My Lords, in regard to the question just put to me, I will accept the suggestion of the noble Ear, and will look into the matter and give a further explanation at a later stage. If then; is a case where he thinks the matter has not been properly dealt with, I have no doubt he will be good enough to supply me with details. The noble Lord who spoke first is thoroughly in favour of the Bill, but suggested that he had some Amendments to put forward when we come to the Committee stage. I will wait until the Committee stage to deal with these. He did, however, ask one question which it is convenient to deal with now. He asked how rapidly the work of the War Damage Commission was proceeding.

LORD BARNBY

How rapidly are payments being made.

THE LORD CHANCELLOR

Yes, payments being made; and I do agree with him, of course, that the satisfaction the public will feel with this Bill largely depends upon payments being made as promptly as possible. I would just remind your Lordships that there are two kinds of compensation. There are money payments, which are made out of the fund when the property which has been damaged ought to be reconstructed. In that case, the Bill does not provide for postponement, but contemplates that there shall as far as possible be prompt payment. The repair is done during the war by the owner, and he looks to the Government to give him the money by which the payment can be made. The other form of compensation is a value claim which, as my noble friend realizes, is by the nature of things, a claim which is to be paid at the end of the war. His question concerns the first, and not the second form of compensation.

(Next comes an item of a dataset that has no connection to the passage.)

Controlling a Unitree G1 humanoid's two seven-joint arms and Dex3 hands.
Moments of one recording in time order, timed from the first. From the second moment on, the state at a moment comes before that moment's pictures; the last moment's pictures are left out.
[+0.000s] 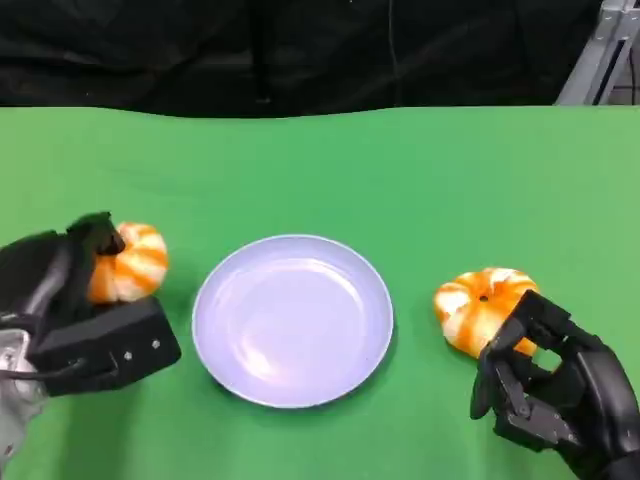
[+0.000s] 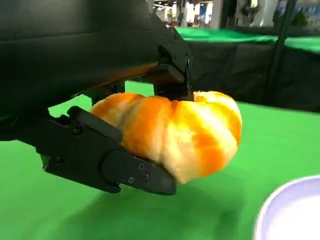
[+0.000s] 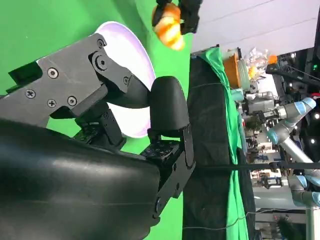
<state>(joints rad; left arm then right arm) -0.48 0.44 -0.32 0.81 0.62 -0.22 0.38 0.12 0.08 -0.02 0.09 0.25 -0.24 0.34</state>
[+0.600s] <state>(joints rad) -0.40 0.38 -0.32 0.44 0.60 -0.19 0.17 0.12 0.08 -0.02 0.09 0.25 -0.24 0.34</state>
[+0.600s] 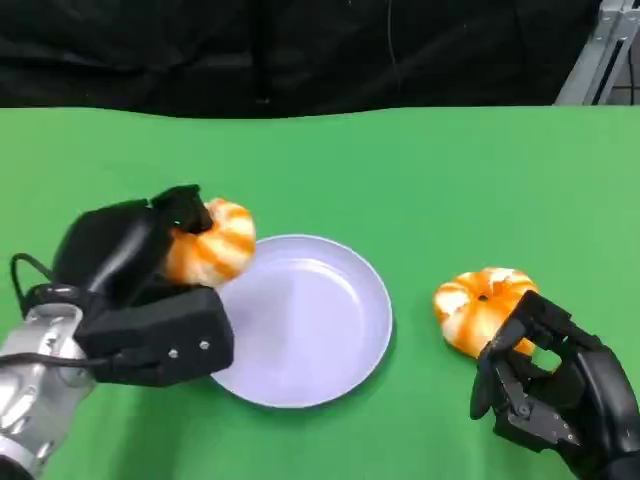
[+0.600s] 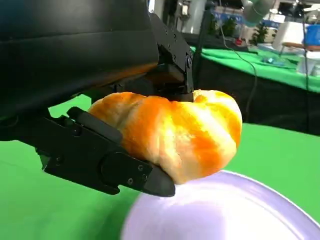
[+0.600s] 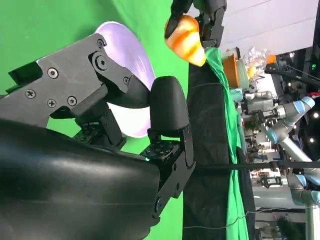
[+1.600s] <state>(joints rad) -0.53 0.26 -0.45 0.74 0.65 -0.36 0.07 0.12 0.08 -0.01 0.07 0.25 -0.23 0.32</state>
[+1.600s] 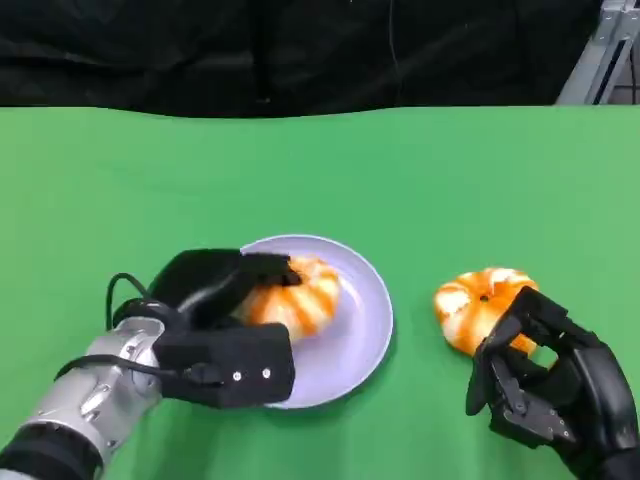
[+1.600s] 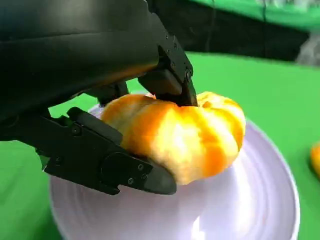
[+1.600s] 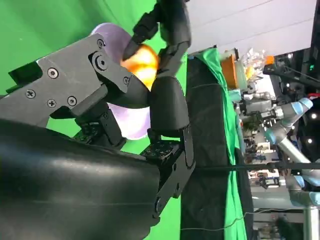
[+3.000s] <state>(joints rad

Of course, the War Damage Commission started late. It did not come into existence until the end of March, 1941, but it had cast upon it the duty of dealing with valid claims from the beginning of the war, so there was something to catch up. I think the first duty of the Commission was to make really great efforts all over the country to catch up claims which had already been put forward, to get them into order, and see that they were proper claims. But that work of catching up, was, I understand, pretty well finished by November, 1941, and very great efforts have been made to my knowledge by the War Damage Commission to deal with those claims for money payments as promptly as they could. These figures are interesting: since 1st January, 1942, some 280,400 claims, covering 475,000 separate properties, have been paid. I agree with my noble friend that it is no satisfaction to be told that your claim is good if you do not get the money. The weekly output of paid claims has risen since the first week of January by 50 per cent. So the Commission is improving the rate of dealing with them.

At the present time, so I am informed, four out of every five claims on which a payment is due—meaning, I suppose, is recognized to be due—have been paid. For the rest, an advance payment on account of the greater part of the claim has been paid in the great majority of cases where the claim is for a substantial amount—that is to say, if there still remains some negotiation or dispute as to what the total figure should be, the Commission does not wait until that figure is exactly agreed, but makes a substantial payment on account. I may say that I asked for these figures specially in connexion with this debate, because I thought somebody might very likely ask the question that the noble Lord has asked. My own feeling about the figures is that they are not so bad. They show the really great effort that has been made by this body, with its very distinguished Chairman, to try and catch up with this question and deal with it. I am sure it will continue to do so.

LORD BARNBY

My Lords, arising out of that very satisfactory statement by the noble and learned Viscount, can he give us any indication as to the total expenditure and what remains in the fund?

THE LORD CHANCELLOR

I shall inquire into that, but in view of the fact that there are two kinds of compensation, one of which is necessarily postponed, I should expect, of course, that the amount distributed is not as much as the amount that has been collected.

On Question, Bill read 2a, and committed to a Committee of the Whole House.